Problem requirements — Reproduce the listing verbatim.

[Provided records Boundary: Start]

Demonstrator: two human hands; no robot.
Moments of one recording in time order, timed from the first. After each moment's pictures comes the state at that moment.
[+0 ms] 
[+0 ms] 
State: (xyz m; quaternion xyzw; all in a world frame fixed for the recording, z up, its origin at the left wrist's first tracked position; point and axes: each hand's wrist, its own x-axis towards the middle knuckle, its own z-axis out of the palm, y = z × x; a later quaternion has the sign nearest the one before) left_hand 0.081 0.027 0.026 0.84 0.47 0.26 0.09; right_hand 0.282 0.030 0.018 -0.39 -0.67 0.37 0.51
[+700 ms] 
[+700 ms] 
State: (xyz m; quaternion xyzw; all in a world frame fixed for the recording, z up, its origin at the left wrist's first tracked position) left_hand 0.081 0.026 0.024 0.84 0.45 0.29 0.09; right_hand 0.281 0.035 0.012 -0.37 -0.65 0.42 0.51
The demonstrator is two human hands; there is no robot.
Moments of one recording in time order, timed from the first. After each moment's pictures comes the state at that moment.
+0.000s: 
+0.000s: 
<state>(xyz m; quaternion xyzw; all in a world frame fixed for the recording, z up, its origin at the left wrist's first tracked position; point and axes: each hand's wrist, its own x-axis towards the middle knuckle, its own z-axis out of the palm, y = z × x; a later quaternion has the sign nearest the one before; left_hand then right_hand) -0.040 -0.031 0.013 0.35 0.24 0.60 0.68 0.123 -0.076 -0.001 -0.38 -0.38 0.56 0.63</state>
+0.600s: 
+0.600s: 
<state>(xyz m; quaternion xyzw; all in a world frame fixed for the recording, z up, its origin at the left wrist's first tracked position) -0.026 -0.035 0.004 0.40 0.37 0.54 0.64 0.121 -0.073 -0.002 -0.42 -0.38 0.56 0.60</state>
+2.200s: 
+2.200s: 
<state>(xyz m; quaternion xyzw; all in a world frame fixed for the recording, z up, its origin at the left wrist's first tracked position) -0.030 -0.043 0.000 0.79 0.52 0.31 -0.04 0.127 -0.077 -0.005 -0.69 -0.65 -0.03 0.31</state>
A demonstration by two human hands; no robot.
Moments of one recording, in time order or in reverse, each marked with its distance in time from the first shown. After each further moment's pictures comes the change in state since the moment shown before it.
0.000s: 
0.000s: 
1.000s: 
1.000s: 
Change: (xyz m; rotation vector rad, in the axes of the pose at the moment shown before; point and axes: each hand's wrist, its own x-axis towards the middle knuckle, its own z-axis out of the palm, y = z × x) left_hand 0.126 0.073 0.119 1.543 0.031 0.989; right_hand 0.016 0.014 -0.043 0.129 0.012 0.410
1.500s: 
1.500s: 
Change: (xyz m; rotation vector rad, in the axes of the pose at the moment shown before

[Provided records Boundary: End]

Final answer —
Demonstrator: two human hands; no robot.
Moments of one recording in time order, timed from the first. After each moment's pictures comes the state at that moment.
[+0 ms] 
[+0 ms] 
State: (xyz m; quaternion xyzw; all in a world frame fixed for the recording, z up, its origin at the left wrist's first tracked position; point and axes: each hand's wrist, its own x-axis towards the middle knuckle, its own z-axis out of the palm, y = z × x; a later quaternion has the sign nearest the one before) left_hand 0.081 0.027 0.026 0.84 0.47 0.26 0.09; right_hand 0.282 0.030 0.018 -0.39 -0.67 0.37 0.51
[+700 ms] 
[+700 ms] 
State: (xyz m; quaternion xyzw; all in a world frame fixed for the recording, z up, its origin at the left wrist's first tracked position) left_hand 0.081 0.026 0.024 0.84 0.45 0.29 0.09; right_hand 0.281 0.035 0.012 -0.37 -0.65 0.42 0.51
The demonstrator is two human hands; there is no robot.
Moments of one recording in time order, timed from the first. After each moment's pictures comes the state at that moment.
+0.000s: 
+0.000s: 
<state>(xyz m; quaternion xyzw; all in a world frame fixed for the recording, z up, its origin at the left wrist's first tracked position; point and axes: each hand's wrist, its own x-axis towards the middle knuckle, its own z-axis out of the palm, y = z × x; a later quaternion has the sign nearest the one before; left_hand then right_hand) -0.040 -0.031 0.013 0.35 0.24 0.60 0.68 0.123 -0.076 -0.001 -0.38 -0.38 0.56 0.63</state>
+0.600s: 
+0.600s: 
<state>(xyz m; quaternion xyzw; all in a world frame fixed for the recording, z up, its origin at the left wrist's first tracked position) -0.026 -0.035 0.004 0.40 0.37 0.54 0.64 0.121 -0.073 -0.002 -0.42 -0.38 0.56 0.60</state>
+2.200s: 
+2.200s: 
<state>(xyz m; quaternion xyzw; all in a world frame fixed for the recording, z up, its origin at the left wrist's first tracked position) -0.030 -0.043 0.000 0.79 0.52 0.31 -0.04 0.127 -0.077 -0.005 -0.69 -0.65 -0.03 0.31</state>
A demonstration by two human hands; no robot.
Moments of one recording, in time order or in reverse, each marked with its distance in time from the first shown. After each further moment's pictures comes the change in state since the moment shown before it.
0.000s: 
0.000s: 
1.000s: 
1.000s: 
Change: (xyz m; rotation vector rad, in the axes of the pose at the moment shown before; point and axes: each hand's wrist, its own x-axis towards the middle knuckle, its own z-axis out of the palm, y = z × x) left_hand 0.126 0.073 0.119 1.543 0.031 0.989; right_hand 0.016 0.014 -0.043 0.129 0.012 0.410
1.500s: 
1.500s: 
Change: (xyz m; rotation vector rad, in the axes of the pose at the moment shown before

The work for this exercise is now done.